## What is needed:
Every line of the data should be written out exactly, with the pictures left out.

## Dataset section:
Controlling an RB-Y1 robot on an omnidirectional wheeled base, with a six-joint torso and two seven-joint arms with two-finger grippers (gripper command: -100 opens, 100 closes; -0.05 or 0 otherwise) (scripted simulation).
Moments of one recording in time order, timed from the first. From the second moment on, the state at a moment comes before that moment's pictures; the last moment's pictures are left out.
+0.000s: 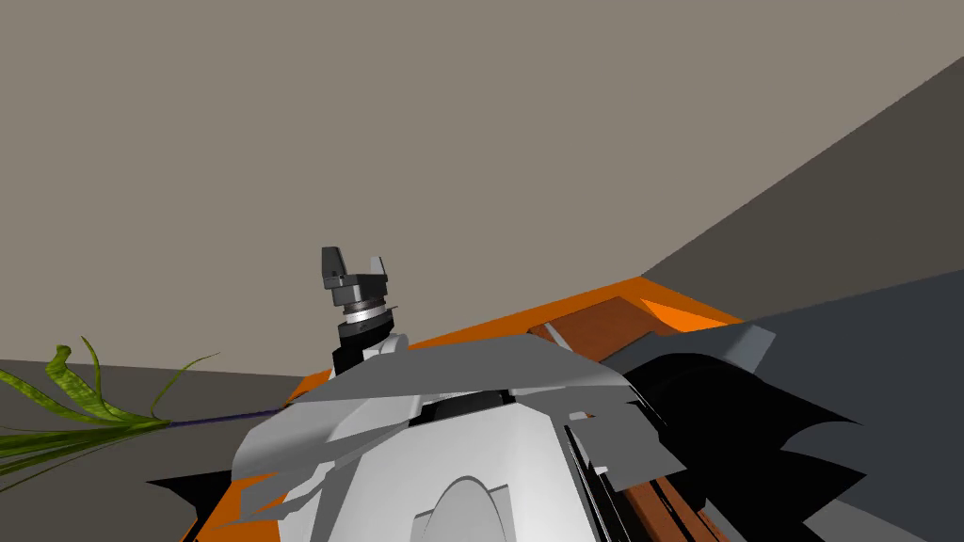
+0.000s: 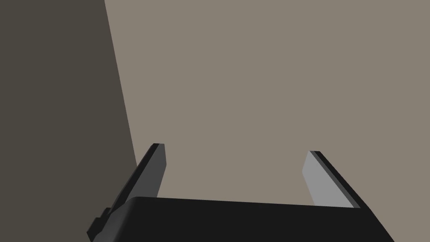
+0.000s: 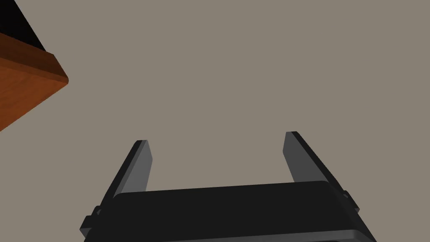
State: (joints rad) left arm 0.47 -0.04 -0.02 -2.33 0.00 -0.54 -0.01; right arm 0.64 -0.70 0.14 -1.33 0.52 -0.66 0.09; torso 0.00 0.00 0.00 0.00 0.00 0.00
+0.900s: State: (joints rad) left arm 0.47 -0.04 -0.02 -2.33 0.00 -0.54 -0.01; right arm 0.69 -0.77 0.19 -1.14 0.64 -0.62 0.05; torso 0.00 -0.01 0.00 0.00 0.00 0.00
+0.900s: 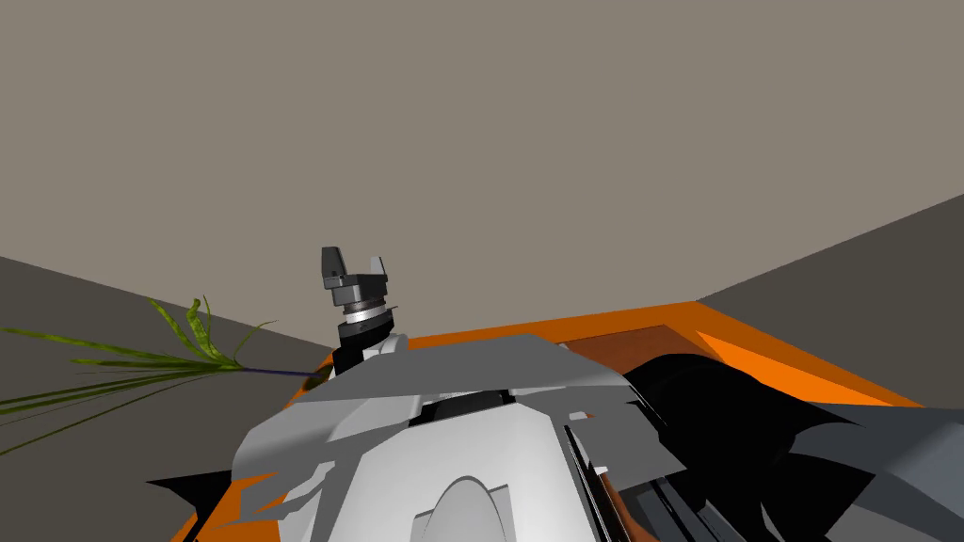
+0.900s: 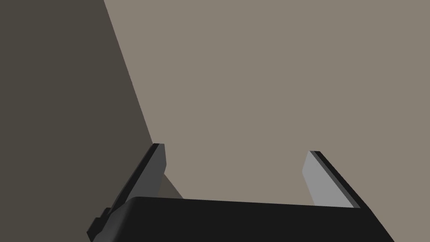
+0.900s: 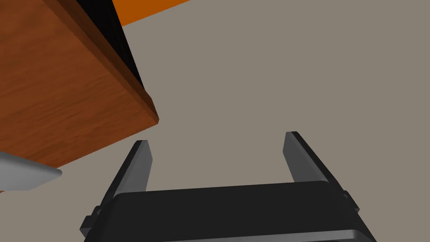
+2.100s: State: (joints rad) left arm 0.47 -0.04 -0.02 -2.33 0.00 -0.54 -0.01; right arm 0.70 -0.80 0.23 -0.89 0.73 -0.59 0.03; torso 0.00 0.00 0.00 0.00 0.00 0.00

## Result below:
Controlling an RB-Y1 robot on an omnidirectional wheeled base, with a six-joint torso and two seven-joint arms with two-finger grippers (gripper command: -100 opens, 100 closes; -0.05 or 0 otherwise) (scripted simulation).
Moments of one recording in time order, timed from the first. From the second moment on, the state at a moment comes before that moment's pictures; the last moment's pictures are left out.
+0.000s: 
+0.000s: 
+0.000s: 
State: (joints rad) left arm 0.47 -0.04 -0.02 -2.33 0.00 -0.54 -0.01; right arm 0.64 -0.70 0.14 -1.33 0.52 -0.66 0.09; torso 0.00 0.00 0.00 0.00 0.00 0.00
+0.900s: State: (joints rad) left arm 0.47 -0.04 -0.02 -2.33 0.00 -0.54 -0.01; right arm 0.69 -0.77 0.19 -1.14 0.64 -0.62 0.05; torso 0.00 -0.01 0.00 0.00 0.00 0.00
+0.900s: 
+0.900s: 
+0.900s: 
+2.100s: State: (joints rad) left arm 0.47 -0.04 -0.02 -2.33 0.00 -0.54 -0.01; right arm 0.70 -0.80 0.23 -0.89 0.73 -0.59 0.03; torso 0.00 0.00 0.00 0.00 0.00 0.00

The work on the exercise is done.